Was muss untersucht werden?

Differenzialdiagnose

Die Differentialdiagnose sollte bei folgenden Erkrankungen erfolgen:

  • vorzeitige Ablösung einer normal gelegenen Plazenta;
  • Ruptur des Randsinus der Plazenta;
  • Ruptur der Nabelschnurgefäße an ihrer Membranbefestigung;
  • Gebärmutterruptur;
  • Ektopie des Gebärmutterhalses;
  • Ruptur von Krampfadern der Vagina;
  • blutende Ektopie;
  • Polypen;
  • Gebärmutterhalskrebs.

trusted-source[ 34 ], [ 35 ]

Behandlung Blutungen im zweiten und dritten Trimester der Schwangerschaft

Das Ziel der Behandlung besteht darin, die Blutung zu stoppen.

Indikationen für einen Krankenhausaufenthalt

Komplette Placenta praevia auch bei fehlender klinischer Symptomatik; Auftreten von blutigem Ausfluss aus dem Genitaltrakt.
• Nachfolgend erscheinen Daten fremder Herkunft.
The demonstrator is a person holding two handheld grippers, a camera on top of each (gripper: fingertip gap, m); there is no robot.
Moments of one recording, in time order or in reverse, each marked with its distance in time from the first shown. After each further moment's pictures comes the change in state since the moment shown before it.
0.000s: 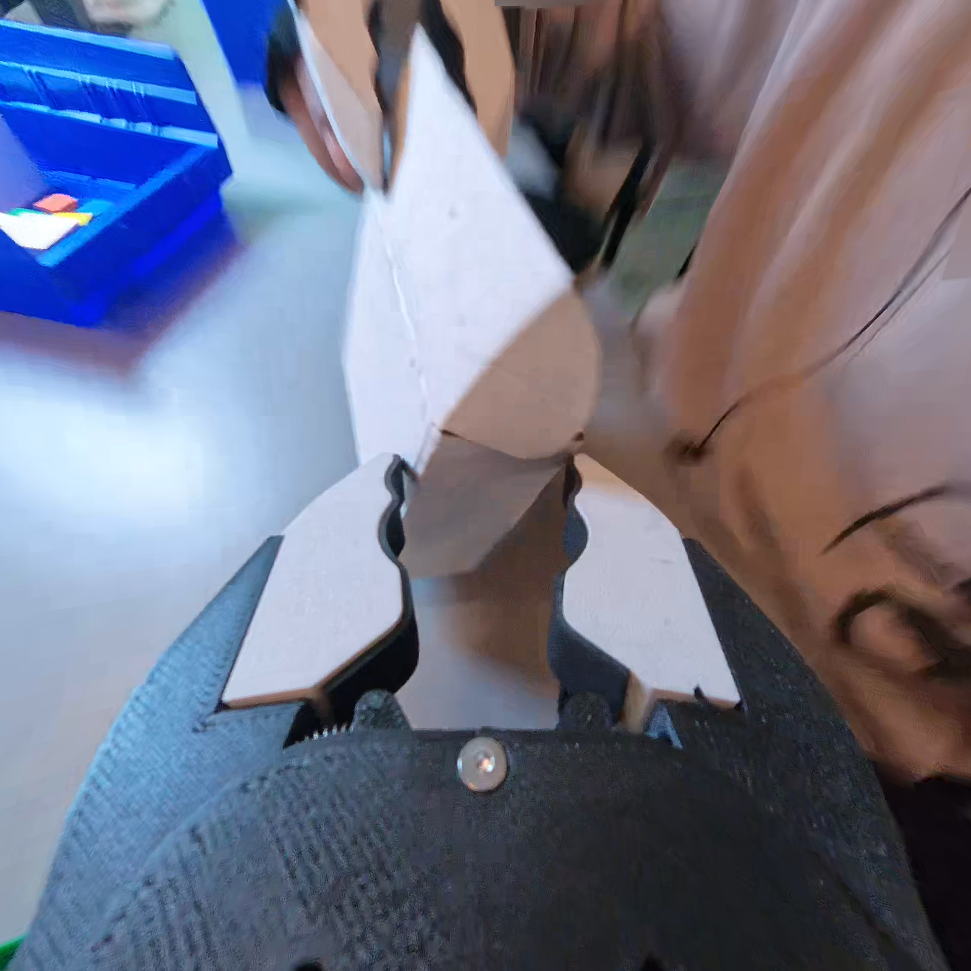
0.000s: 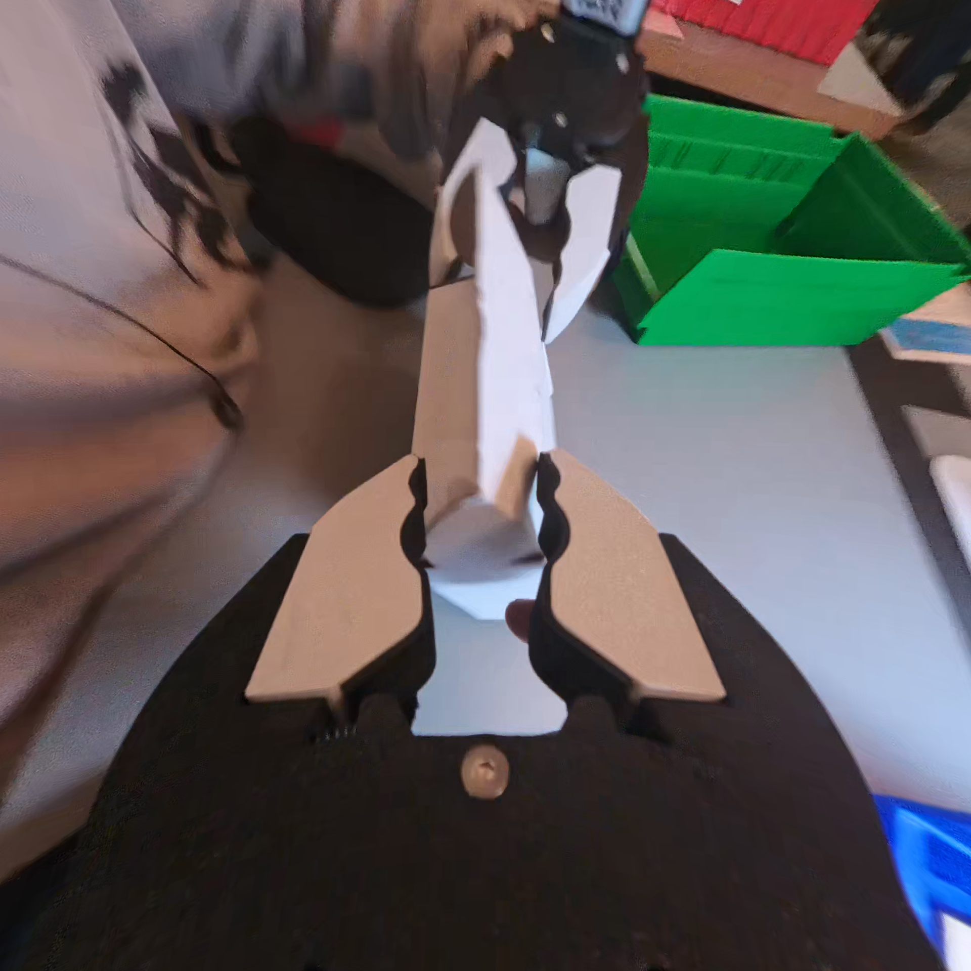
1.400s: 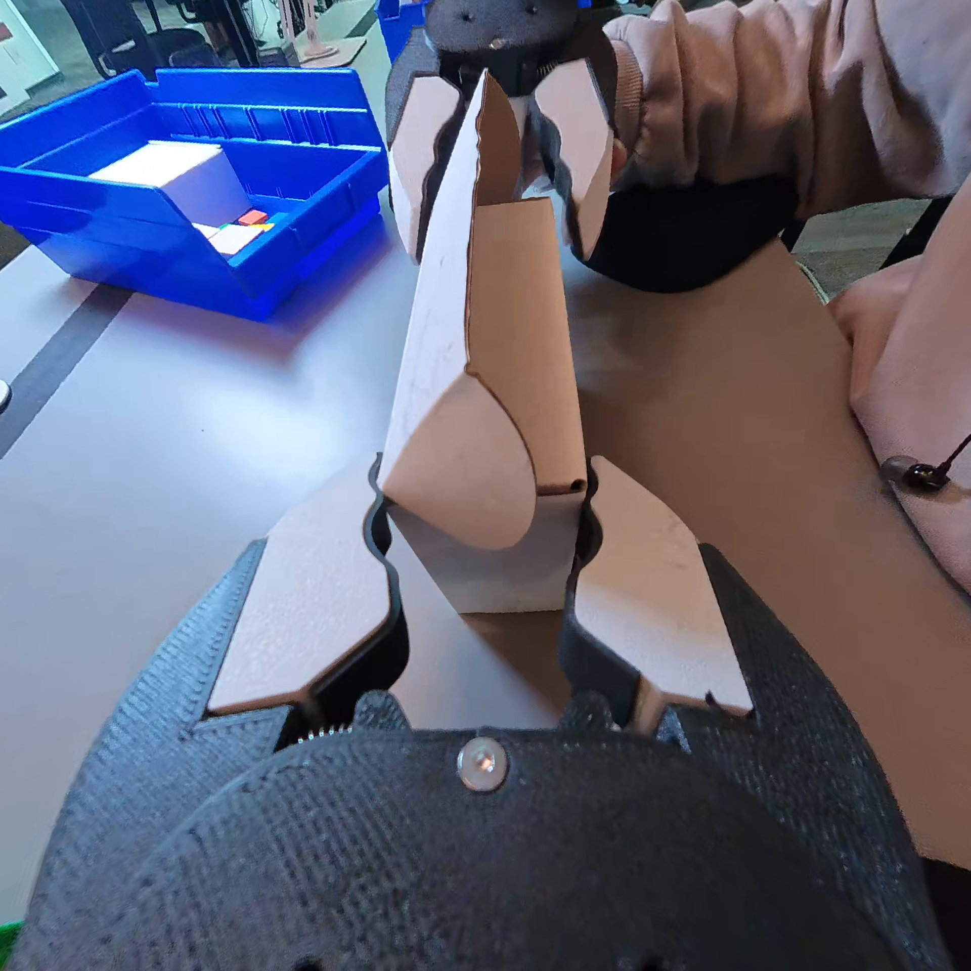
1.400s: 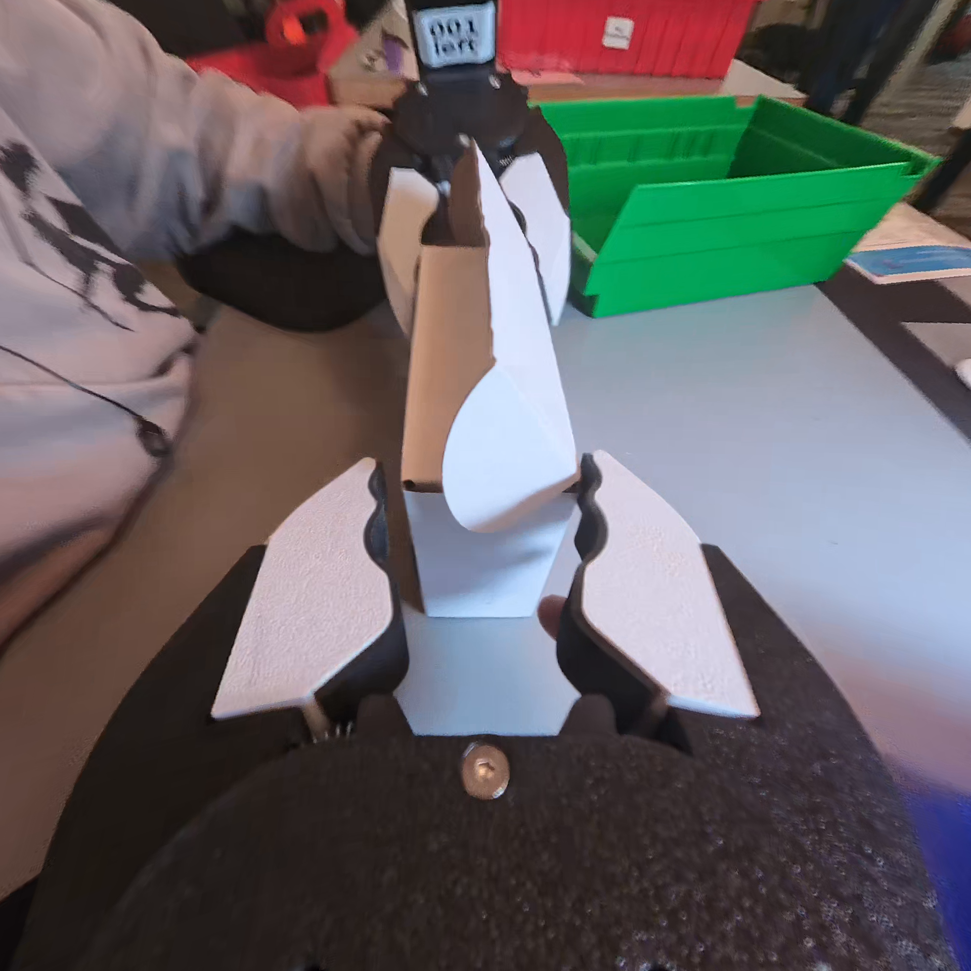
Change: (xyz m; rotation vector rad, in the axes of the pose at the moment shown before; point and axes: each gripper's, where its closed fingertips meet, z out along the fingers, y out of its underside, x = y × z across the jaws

Nichtmedikamentöse Behandlung von Blutungen im zweiten und dritten Schwangerschaftstrimester

Verzicht auf körperliche Aktivität, Bettruhe, sexuelle Abstinenz.

Medikamentöse Therapie bei Blutungen im zweiten und dritten Schwangerschaftstrimester

Ziel der Therapie ist die Linderung der Gebärmuttererregbarkeit und die Stärkung der Gefäßwand:

  • Drotaverin 2%ige Lösung (2 ml intramuskulär);
  • Hexoprenalinsulfat (500 µg – 1 Tablette alle 3 Stunden, dann alle 4–6 Stunden);
  • 10 ml Fenoterol intravenös per Tropf in 400 ml 5%iger Glucoselösung;
  • Menadion-Natriumbisulfit 1%ige Lösung (1,0 v/m);
  • Etamsylat 12,5%ige Lösung (2,0 i/v, i/m) in [5, 9].

Bei einer Frühschwangerschaft (bis 34. Woche) wird zur Vorbeugung des fetalen Atemnotsyndroms die Verabreichung hoher Dosen von Glukokortikoiden empfohlen – Dexamethason 8–12 mg (4 mg 2-mal täglich intramuskulär für 2–3 Tage oder per os 2 mg 4-mal am 1. Tag, 2 mg 3-mal am 2. Tag, 2 mg 2-mal am 3. Tag) (siehe Artikel „Behandlung drohender Frühgeburten“).

trusted-source[ 36 ], [ 37 ], [ 38 ]

Chirurgische Behandlung von Blutungen im II. und III. Schwangerschaftstrimester

Die Wahl der Therapiemethode hängt von der Höhe des Blutverlustes, dem Allgemeinzustand der Schwangeren, der Art der Placenta praevia, der Schwangerschaftsdauer und der Lage des Fötus ab.

Bei einer zentralen Placenta praevia ohne Blutung ist eine geplante Entbindung per Kaiserschnitt in der 37. Woche angezeigt.

Ab einer Blutungsmenge von 250 ml ist unabhängig vom Grad der Placenta praevia in jedem Stadium der Schwangerschaft eine Notfallentbindung per Kaiserschnitt angezeigt.

Aufgrund unzureichender Entwicklung der Dezidualmembran im unteren Gebärmutterabschnitt kommt es häufig zu einer dichten Anhaftung der Plazenta, manchmal sogar zu einem regelrechten Verwachsen. In solchen Fällen ist eine Entfernung der Gebärmutter angezeigt.

Bei einer marginalen Placenta praevia kann bis zum spontanen Einsetzen der Wehen ein abwartendes Vorgehen erfolgen, während der Wehen ist eine frühe Amniotomie angezeigt.

Patientenaufklärung

Die schwangere Frau sollte über das Vorliegen einer Placenta praevia, die Notwendigkeit sexueller Ruhe, Bettruhe und einer sofortigen Einweisung ins Krankenhaus informiert werden, wenn auch nur geringfügige Blutungen aus dem Genitaltrakt auftreten.

Verhütung

Verringerung der Zahl der Erkrankungen, die eine abnormale Einnistung der befruchteten Eizelle verursachen – Abtreibungen, intrauterine Eingriffe, entzündliche Erkrankungen der inneren Geschlechtsorgane.

Prognose

Die Prognose für das Leben von Mutter und Fötus ist unklar. Der Ausgang der Krankheit hängt vom ätiologischen Faktor, der Art und Schwere der Blutung, der Aktualität der Diagnose, der Wahl einer geeigneten Behandlungsmethode, dem Zustand des Körpers der schwangeren Frau und dem Reifegrad des Fötus ab.